Mentioning reaching the target of 5 per cent of GDP in year four, he compared it to the 1.5 per cent GDP target for 2019/2020, our year four, comparing that to an average of over 2 per cent GDP growth between 2003 and 2006.

He argued that if the new definition of public debt introduced April 1st 2017 had been used for the debt in 2016, the PNP would have left it at 113 per cent of GDP as opposed to the then recorded 122.3 per cent.

He noted the cut in the primary surplus, allowing the announced $14 billion tax cut, was due to our reaching the debt to GDP target a year earlier due to the Petrocaribe debt buy back at less than 50 cents on the dollar, a reduction worth 9 per cent of GDP.

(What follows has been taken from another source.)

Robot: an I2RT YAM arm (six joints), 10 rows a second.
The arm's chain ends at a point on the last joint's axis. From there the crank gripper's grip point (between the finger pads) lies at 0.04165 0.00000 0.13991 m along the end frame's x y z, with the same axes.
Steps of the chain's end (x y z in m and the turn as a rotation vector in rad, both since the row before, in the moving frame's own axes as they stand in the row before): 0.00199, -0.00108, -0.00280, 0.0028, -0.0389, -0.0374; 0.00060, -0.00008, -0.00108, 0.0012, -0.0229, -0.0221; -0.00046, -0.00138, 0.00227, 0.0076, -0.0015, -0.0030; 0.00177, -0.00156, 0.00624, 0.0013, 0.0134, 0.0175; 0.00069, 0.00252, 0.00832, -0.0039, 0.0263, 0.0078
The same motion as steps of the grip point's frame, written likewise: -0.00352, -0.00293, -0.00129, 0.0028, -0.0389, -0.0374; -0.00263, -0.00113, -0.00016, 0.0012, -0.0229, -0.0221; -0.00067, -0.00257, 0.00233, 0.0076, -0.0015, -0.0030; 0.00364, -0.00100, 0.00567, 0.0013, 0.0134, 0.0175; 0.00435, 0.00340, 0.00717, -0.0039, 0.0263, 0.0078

Golding credited previous administration’s tax reforms such as third party information laws and transfer pricing rules (as well as organisational changes) with having driven the sharp recent improvement in tax collection, from $411.85 billion in fiscal year 2015/2016, to a projected $565.88 billion in fiscal year 2019/2020, or an increase in taxes of 44.3 per cent or $154 billion. He noted this is way above the 19 per cent increase in inflation, or the cumulative increase in nominal GDP of 32.8 per cent, but that it couldn’t have come from growth “as there has been precious little growth”.

He argued that what he termed the “tax rollbacks” could have been directed to cutting GCT, or reducing SCT on gas, questioning the move to indirect taxation as “worsening inequality”, and calling for all taxpayers to get a break, “not just beneficiaries of corruption and poor governance”.